Exercise material:
/---
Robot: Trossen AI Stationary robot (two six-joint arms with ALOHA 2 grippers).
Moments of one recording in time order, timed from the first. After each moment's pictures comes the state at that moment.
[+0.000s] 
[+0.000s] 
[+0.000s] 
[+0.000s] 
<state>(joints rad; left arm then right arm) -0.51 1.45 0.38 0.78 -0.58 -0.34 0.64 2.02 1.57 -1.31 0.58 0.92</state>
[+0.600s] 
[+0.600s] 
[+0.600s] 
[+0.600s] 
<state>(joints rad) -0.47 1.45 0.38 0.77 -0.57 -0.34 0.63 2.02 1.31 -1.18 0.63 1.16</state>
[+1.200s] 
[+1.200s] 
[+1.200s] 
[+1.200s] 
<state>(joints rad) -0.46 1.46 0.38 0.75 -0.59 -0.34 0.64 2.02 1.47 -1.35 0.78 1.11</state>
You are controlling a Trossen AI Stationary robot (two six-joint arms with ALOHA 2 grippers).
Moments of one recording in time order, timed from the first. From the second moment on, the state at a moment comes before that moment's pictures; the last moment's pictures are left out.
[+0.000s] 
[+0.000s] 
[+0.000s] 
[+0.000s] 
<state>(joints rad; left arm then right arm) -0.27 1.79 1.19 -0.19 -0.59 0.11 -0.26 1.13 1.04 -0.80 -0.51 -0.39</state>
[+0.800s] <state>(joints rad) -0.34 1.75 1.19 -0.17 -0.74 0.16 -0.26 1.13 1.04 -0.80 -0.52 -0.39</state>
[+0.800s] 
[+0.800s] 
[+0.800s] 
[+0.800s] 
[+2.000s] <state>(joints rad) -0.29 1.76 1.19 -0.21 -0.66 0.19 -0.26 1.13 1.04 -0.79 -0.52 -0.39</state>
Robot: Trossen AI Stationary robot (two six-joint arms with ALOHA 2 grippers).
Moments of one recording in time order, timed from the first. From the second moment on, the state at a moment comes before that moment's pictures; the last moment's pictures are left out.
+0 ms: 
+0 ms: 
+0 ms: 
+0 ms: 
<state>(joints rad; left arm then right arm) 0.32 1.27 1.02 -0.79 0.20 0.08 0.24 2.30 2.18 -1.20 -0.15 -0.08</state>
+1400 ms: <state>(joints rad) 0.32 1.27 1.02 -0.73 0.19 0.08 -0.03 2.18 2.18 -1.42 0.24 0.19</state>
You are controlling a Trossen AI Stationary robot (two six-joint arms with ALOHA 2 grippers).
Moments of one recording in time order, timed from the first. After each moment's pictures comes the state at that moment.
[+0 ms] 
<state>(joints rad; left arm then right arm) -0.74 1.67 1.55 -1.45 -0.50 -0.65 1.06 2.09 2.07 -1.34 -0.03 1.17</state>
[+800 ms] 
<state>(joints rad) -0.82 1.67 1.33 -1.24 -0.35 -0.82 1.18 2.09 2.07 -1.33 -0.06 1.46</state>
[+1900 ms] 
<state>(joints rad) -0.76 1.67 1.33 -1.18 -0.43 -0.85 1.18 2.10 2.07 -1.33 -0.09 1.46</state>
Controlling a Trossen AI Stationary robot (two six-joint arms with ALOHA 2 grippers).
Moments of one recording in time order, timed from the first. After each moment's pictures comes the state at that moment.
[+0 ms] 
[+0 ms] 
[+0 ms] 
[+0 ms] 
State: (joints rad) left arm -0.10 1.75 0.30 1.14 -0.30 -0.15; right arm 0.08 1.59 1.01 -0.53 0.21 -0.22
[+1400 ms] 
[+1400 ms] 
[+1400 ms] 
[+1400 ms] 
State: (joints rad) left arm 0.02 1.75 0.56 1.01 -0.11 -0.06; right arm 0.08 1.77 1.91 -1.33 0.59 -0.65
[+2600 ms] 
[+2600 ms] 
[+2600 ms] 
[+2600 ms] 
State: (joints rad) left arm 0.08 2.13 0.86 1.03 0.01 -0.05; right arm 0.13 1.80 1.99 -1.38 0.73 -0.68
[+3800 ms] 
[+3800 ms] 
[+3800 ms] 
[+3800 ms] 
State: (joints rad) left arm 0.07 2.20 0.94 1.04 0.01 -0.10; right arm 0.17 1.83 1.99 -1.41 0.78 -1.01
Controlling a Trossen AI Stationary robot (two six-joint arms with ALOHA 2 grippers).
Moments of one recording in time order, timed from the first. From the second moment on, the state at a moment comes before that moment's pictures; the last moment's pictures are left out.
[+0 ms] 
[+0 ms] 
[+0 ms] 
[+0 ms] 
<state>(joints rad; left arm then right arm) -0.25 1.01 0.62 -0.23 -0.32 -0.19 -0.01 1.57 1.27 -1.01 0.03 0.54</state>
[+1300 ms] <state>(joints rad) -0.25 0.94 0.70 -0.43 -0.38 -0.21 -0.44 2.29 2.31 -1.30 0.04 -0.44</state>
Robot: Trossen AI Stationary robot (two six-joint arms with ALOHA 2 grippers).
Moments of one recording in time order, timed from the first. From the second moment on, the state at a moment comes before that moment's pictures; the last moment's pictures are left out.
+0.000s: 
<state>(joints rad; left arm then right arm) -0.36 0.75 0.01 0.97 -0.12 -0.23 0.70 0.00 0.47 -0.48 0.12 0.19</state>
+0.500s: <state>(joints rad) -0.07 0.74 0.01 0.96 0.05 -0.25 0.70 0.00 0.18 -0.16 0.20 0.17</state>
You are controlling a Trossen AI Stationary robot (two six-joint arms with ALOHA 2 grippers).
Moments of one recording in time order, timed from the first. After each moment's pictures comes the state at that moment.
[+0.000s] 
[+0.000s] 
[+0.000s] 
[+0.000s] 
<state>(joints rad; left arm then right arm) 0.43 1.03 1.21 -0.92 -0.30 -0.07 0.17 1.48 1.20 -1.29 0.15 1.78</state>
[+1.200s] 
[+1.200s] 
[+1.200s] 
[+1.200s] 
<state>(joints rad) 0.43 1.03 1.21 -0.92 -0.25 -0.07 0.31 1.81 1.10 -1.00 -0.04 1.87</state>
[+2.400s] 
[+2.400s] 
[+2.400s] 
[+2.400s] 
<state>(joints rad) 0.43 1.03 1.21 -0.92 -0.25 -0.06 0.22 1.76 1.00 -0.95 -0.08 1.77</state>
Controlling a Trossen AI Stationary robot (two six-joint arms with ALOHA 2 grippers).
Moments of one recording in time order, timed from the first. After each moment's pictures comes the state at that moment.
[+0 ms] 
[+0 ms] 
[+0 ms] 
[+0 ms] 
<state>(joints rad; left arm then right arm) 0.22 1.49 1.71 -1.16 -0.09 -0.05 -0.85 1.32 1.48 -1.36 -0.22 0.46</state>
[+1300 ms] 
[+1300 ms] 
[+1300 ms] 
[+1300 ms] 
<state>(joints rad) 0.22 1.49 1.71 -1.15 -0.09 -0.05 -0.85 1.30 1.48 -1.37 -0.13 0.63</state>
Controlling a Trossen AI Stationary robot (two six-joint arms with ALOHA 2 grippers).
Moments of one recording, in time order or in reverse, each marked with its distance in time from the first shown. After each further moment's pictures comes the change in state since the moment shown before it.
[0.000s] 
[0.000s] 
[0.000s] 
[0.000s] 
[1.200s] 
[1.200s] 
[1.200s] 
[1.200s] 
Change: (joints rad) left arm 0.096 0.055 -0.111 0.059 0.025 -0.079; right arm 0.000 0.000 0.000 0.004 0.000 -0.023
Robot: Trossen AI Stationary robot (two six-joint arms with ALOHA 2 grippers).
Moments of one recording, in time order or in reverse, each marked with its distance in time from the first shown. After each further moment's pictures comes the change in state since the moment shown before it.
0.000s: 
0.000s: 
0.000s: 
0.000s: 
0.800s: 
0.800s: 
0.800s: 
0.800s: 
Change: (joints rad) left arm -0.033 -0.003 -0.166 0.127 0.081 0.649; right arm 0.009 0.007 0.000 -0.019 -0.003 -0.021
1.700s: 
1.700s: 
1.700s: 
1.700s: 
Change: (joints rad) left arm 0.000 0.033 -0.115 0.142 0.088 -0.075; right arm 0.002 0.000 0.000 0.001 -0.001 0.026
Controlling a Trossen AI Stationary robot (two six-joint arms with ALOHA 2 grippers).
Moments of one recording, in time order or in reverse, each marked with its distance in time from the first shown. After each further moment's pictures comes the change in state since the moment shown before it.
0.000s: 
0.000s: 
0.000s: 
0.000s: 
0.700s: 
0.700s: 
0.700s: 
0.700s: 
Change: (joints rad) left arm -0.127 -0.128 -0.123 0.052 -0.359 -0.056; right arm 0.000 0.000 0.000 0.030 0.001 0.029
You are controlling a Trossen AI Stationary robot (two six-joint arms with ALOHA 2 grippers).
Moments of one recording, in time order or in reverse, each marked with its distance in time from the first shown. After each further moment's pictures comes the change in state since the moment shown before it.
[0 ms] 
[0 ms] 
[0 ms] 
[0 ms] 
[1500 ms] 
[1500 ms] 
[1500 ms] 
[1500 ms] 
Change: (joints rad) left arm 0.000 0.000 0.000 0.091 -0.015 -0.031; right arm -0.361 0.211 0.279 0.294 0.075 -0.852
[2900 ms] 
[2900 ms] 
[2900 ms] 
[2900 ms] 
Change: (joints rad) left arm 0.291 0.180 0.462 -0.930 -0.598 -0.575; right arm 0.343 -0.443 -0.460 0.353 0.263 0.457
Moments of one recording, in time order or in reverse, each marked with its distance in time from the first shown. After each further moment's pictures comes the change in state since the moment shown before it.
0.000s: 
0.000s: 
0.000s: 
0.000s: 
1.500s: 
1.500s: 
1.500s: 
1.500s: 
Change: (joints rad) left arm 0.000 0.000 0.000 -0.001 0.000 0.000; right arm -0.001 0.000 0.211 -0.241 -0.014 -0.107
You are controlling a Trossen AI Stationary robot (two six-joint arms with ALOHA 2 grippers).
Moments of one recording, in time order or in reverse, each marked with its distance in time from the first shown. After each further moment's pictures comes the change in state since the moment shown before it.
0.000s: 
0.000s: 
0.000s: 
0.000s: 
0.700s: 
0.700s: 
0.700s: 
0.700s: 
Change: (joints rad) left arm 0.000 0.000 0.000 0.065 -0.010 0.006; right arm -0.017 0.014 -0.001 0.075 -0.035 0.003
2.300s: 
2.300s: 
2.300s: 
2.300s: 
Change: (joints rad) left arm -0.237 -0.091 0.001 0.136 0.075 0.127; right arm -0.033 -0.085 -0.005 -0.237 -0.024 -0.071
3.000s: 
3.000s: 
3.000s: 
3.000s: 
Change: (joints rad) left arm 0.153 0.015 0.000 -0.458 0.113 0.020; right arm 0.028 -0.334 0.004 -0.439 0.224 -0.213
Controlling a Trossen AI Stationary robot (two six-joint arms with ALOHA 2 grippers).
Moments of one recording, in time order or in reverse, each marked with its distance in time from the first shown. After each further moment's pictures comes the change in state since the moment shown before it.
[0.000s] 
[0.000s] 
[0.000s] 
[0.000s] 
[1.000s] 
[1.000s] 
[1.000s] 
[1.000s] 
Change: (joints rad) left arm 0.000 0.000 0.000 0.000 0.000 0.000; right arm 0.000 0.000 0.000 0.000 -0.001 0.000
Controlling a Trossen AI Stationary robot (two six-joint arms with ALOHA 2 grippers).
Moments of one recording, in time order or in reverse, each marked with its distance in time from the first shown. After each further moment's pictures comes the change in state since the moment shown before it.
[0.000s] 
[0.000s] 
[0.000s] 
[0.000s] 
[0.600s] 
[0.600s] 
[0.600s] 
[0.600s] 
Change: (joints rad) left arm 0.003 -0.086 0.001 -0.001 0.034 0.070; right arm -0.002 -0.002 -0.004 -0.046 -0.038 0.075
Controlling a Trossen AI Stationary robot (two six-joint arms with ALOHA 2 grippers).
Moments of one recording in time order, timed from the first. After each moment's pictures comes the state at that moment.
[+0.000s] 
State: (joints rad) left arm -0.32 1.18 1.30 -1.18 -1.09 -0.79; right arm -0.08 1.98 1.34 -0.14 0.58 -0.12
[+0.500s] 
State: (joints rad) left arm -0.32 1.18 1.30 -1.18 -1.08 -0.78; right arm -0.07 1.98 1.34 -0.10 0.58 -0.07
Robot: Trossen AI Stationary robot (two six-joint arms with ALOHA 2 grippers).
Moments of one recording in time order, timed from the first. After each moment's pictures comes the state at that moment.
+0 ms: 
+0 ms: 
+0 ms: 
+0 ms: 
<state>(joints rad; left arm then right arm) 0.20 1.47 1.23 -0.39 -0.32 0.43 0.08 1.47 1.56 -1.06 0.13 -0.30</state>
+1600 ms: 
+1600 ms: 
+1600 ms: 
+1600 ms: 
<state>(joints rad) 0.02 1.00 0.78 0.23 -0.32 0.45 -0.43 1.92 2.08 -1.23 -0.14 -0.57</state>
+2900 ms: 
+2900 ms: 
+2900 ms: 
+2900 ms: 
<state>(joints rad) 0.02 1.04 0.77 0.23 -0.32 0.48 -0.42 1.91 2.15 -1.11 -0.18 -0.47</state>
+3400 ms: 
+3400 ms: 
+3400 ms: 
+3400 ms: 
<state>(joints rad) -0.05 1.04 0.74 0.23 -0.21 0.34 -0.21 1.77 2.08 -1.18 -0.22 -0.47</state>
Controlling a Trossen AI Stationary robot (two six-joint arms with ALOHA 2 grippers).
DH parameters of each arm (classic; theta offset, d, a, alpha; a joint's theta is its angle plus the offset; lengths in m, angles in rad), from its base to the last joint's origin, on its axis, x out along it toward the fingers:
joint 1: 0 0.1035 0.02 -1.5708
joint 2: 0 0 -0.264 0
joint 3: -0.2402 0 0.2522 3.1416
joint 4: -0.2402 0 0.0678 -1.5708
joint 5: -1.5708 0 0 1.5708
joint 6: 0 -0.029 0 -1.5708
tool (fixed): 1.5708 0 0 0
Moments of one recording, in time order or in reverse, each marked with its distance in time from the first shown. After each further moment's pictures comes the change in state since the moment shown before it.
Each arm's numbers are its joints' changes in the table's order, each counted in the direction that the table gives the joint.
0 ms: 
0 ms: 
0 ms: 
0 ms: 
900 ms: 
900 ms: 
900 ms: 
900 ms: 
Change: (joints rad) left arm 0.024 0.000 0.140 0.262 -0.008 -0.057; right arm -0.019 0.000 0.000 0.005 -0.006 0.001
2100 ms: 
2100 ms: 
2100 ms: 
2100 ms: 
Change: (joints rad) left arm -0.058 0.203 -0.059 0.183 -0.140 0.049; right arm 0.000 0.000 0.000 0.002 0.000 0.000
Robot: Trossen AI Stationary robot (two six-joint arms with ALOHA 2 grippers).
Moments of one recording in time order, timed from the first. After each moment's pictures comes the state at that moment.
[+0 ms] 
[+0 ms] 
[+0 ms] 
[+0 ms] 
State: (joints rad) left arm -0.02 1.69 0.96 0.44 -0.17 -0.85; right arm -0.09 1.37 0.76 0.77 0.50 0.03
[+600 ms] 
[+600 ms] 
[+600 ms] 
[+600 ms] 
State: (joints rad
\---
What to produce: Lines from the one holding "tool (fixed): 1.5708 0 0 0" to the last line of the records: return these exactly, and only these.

Result:
tool (fixed): 1.5708 0 0 0
Moments of one recording, in time order or in reverse, each marked with its distance in time from the first shown. After each further moment's pictures comes the change in state since the moment shown before it.
Each arm's numbers are its joints' changes in the table's order, each counted in the direction that the table gives the joint.
0 ms: 
0 ms: 
0 ms: 
0 ms: 
900 ms: 
900 ms: 
900 ms: 
900 ms: 
Change: (joints rad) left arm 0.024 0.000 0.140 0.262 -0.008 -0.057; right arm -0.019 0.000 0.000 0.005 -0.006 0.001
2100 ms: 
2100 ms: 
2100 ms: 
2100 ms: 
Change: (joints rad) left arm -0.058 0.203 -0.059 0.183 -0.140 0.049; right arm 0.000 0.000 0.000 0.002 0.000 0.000
Robot: Trossen AI Stationary robot (two six-joint arms with ALOHA 2 grippers).
Moments of one recording in time order, timed from the first. After each moment's pictures comes the state at that moment.
[+0 ms] 
[+0 ms] 
[+0 ms] 
[+0 ms] 
State: (joints rad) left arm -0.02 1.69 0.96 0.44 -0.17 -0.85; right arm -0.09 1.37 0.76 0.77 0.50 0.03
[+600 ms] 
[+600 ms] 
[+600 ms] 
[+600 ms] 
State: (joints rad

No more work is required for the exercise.